Problem
Type the listing below out again exactly. No images.

The data

______________________________

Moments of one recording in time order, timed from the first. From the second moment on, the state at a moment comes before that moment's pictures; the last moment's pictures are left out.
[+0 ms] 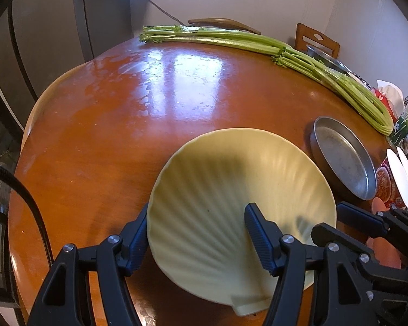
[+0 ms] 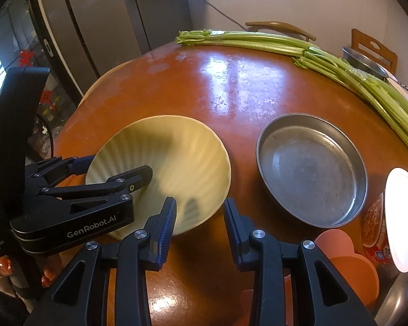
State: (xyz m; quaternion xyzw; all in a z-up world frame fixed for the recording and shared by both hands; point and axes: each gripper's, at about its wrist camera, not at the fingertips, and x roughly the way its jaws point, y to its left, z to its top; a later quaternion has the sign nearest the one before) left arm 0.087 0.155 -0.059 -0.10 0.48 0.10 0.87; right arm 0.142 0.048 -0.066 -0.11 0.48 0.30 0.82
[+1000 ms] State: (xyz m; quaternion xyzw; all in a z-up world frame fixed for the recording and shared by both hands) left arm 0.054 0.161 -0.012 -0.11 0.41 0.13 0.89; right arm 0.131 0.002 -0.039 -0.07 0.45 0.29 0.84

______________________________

Answer to this problem
Moments of one recording in time order, timed from the first. From the second moment on, the state at a moment comes before that moment's pictures; the last moment's pictures are left out.
[+0 ms] 
[+0 ms] 
State: (xyz m; quaternion xyzw; all in a z-up world frame fixed for the recording and shared by both hands; point and axes: each gripper's, at about its wrist camera, not at the fingertips, and x roughly the way its jaws point, y to its left, z to its top; a later quaternion has the sign nearest the one before) left arm 0.087 0.155 -0.059 -0.10 0.48 0.10 0.87; right arm 0.142 0.048 -0.066 -0.11 0.48 0.30 0.82
[+1000 ms] State: (xyz m; quaternion xyzw; all in a z-up world frame fixed for the recording and shared by both hands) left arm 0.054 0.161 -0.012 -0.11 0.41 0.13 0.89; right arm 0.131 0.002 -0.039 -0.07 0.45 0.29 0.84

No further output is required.